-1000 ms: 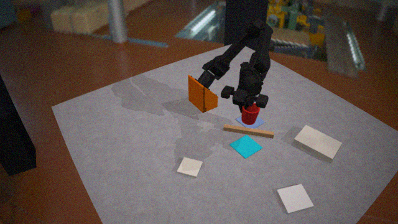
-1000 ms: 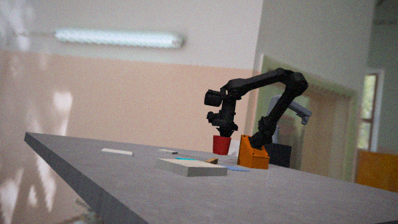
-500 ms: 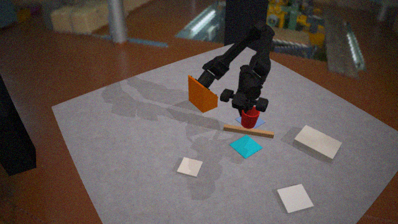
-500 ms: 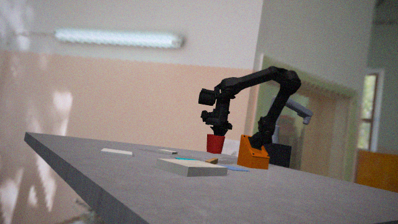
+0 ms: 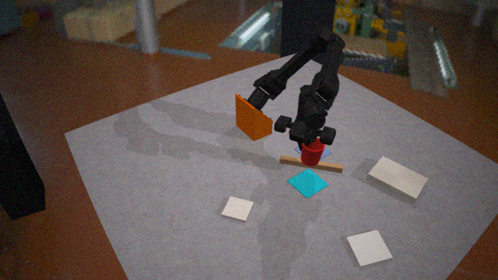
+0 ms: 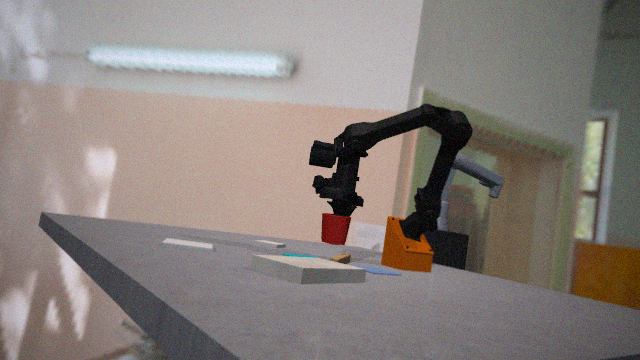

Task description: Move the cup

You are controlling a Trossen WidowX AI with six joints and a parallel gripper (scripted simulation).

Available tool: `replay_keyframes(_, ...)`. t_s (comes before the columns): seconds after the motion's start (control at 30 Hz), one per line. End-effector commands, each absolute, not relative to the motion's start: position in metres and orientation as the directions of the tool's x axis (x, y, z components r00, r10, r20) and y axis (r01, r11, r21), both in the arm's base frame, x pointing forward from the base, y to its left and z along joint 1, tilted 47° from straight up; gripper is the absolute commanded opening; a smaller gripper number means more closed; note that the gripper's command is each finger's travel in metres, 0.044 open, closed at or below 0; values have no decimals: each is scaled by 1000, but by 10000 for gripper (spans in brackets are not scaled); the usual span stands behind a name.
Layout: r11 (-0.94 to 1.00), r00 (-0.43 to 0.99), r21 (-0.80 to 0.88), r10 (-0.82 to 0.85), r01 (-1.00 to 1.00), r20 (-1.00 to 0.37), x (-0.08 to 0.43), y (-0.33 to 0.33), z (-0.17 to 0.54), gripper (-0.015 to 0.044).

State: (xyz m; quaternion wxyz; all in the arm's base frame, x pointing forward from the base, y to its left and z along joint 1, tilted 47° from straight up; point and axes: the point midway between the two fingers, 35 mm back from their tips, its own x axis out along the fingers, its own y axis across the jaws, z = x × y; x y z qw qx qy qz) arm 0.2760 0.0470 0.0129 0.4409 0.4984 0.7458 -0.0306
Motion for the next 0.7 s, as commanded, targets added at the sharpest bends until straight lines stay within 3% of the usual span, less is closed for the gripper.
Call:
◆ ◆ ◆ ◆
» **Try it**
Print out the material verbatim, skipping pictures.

» **Result**
-1000 ms: 
-1000 ms: 
-500 ms: 
-500 ms: 
+0 ms: 
+0 ms: 

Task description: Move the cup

You are controlling a Trossen WidowX AI with six joints and a parallel gripper (scripted simulation).

Available tool: `replay_keyframes(_, ...)`. t_s (comes before the columns): seconds after the motion's start (control at 30 Hz), one per line. End-effector commands, each absolute, not relative to the motion's start: position in metres and orientation as the directions of the tool's x axis (x, y, z components r00, r10, r20) and y axis (r01, r11, r21), both in the arm's base frame, x pointing forward from the base, y to its left and z along joint 1, tilted 47° from straight up; gripper is the absolute commanded opening; a smaller gripper number means more closed; note that the gripper's command is each finger's travel in metres, 0.044 open, closed at or below 0; values have no decimals: each is scaled by 1000, but by 10000 for gripper (spans in brackets are not scaled); the usual span stands behind a name.
Layout: r11 (-0.94 to 1.00), r00 (-0.43 to 0.99), r21 (-0.80 to 0.88), r10 (-0.82 to 0.85), r01 (-1.00 to 1.00), r20 (-1.00 to 0.37), x (-0.08 to 0.43), y (-0.33 to 0.33), z (-0.17 to 0.54), gripper (-0.015 to 0.044).

State: (xyz m; quaternion wxyz; all in the arm's base frame, x pointing forward from the base, y to its left and z along joint 1, tilted 47° from straight up; point and axes: the point midway between the two fingers, 35 mm back from their tips, its own x axis out along the fingers, its own y axis across the jaws, z = x × y; x y z qw qx qy qz) arm 0.2760 0.0470 0.0129 0.4409 0.4984 0.7458 -0.0306
Motion for the next 0.7 s, as commanded, targets added at the sharpest bends until straight lines stay within 3% of the usual span, less is closed for the gripper.
Call:

No more output will be added to the exercise.